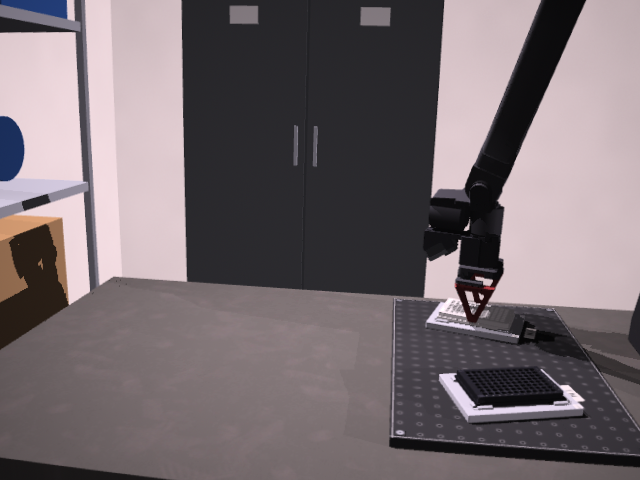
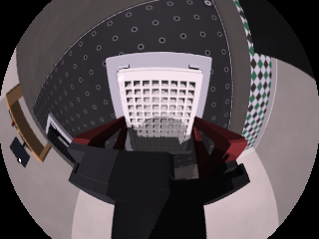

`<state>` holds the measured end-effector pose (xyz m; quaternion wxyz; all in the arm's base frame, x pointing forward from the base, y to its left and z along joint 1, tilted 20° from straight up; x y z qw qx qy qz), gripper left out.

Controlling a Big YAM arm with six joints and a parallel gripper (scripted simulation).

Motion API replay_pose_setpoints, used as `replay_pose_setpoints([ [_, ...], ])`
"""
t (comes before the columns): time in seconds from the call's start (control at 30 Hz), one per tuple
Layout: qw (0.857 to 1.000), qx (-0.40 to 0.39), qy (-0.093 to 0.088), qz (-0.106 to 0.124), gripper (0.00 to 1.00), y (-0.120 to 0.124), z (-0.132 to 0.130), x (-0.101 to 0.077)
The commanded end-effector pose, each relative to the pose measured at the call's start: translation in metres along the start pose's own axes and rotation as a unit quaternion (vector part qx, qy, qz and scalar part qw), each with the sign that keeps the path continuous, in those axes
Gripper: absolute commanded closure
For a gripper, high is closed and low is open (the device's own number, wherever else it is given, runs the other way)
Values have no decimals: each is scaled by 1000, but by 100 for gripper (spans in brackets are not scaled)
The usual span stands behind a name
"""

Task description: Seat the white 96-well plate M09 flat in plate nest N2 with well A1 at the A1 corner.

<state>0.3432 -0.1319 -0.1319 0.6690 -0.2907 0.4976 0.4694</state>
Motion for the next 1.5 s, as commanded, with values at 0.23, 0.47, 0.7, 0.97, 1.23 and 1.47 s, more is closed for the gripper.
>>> replay_pose_setpoints([
  [0.23,1000,-4,-1,2,100,0,7,8],
  [0.47,1000,-4,-1,3,100,1,7,9],
  [0.7,1000,-4,-1,4,100,2,7,9],
  [0.97,1000,-3,-1,6,100,3,8,9],
  [1.23,1000,-3,-1,6,100,5,8,9],
  [1.47,1000,-2,-1,8,100,5,8,9],
])
Point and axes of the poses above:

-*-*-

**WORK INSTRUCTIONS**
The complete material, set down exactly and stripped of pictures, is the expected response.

**EXERCISE RESULT**
`<state>` holds the measured end-effector pose (xyz m; quaternion wxyz; all in the arm's base frame, x pointing forward from the base, y to its left and z along joint 1, tilted 20° from straight up; x y z qw qx qy qz), gripper left out.

Controlling a Big YAM arm with six joints and a parallel gripper (scripted simulation).

Motion API replay_pose_setpoints, used as `replay_pose_setpoints([ [_, ...], ])`
"""
t (comes before the columns): time in seconds from the call's start (control at 30 Hz), one per tuple
Layout: qw (0.857 to 1.000), qx (-0.40 to 0.39), qy (-0.093 to 0.088), qz (-0.106 to 0.124), gripper (0.00 to 1.00), y (-0.120 to 0.124), z (-0.132 to 0.130), x (-0.101 to 0.077)
The commanded end-effector pose, each relative to the pose measured at the call's start: translation in metres along the start pose's own axes and rotation as a unit quaternion (vector part qx, qy, qz and scalar part qw), each with the sign that keeps the path continuous, in those axes
Gripper: absolute commanded closure
For a gripper, high is closed and low is open (the device's own number, wherever else it is given, runs the other way)
Values have no decimals: each is scaled by 1000, but by 100 for gripper (spans in brackets are not scaled)
The usual span stands behind a name
"""

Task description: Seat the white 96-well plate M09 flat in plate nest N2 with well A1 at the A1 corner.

<state>0.3432 -0.1319 -0.1319 0.6690 -0.2907 0.4976 0.4694</state>
Motion for the next 1.5 s, as commanded, with values at 0.23, 0.47, 0.7, 0.97, 1.23 and 1.47 s, more is closed for the gripper.
>>> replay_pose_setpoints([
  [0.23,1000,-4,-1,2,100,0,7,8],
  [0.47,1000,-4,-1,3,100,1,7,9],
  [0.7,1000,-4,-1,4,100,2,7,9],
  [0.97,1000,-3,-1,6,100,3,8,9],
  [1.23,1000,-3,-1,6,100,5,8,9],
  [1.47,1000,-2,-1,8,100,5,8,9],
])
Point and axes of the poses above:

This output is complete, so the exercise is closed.